Just-in-time and distributed task representations in language models
Yuxuan Li, Declan Campbell, Stephanie C. Y. Chan, Andrew Kyle Lampinen
TL;DR
This work investigates how language models develop task representations in-context, distinguishing between continuous task identity signals and sporadically activating transferrable representations that can be injected to restore task context. Using linear decoders and a multi-token, patch-based extraction approach, the authors show that transferrable task representations accumulate evidence across in-context examples but activate only at key tokens, while task identity signals persist throughout the prompt. The study reveals distinct temporal and semantic locality patterns, including variant task scopes and cross-token transfer, and highlights model-dependent differences in convergence behavior. The findings have implications for mechanistic interpretability and practical prompt design, suggesting that effective control may require strategic, time- and scope-aware re-instantiation of task states. Overall, the paper provides a nuanced view of how in-context learning constructs and deploys task representations across tokens and subtasks in large language models.
Abstract
Many of language models' impressive capabilities originate from their in-context learning: based on instructions or examples, they can infer and perform new tasks without weight updates. In this work, we investigate when representations for new tasks are formed in language models, and how these representations change over the course of context.
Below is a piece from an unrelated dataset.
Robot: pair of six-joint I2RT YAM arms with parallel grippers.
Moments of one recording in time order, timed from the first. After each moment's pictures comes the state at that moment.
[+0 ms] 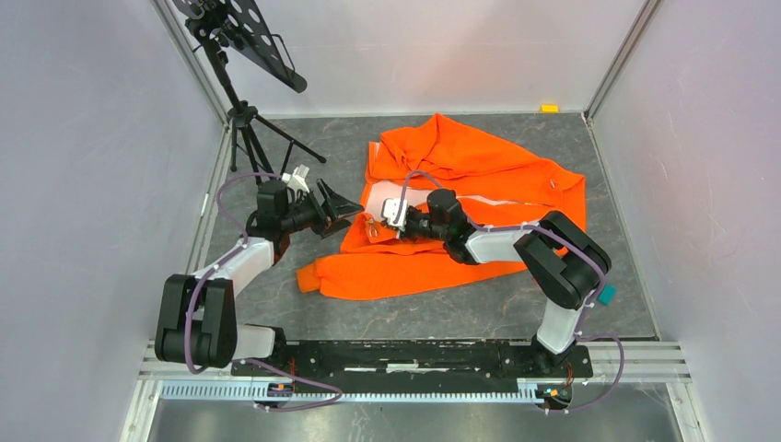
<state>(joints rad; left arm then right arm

We study two different task representations: those that are ''transferrable'' -- vector representations that can transfer task contexts to another model instance, even without the full prompt -- and simpler representations of high-level task categories. We show that transferrable task representations evolve in non-monotonic and sporadic ways, while task identity representations persist throughout the context. Specifically, transferrable task representations exhibit a two-fold locality. They successfully condense evidence when more examples are provided in the context. But this evidence accrual process exhibits strong temporal locality along the sequence dimension, coming online only at certain tokens -- despite task identity being reliably decodable throughout the context. In some cases, transferrable task representations also show semantic locality, capturing a small task ''scope'' such as an independent subtask. Language models thus represent new tasks on the fly through both an inert, sustained sensitivity to the task and an active, just-in-time representation to support inference.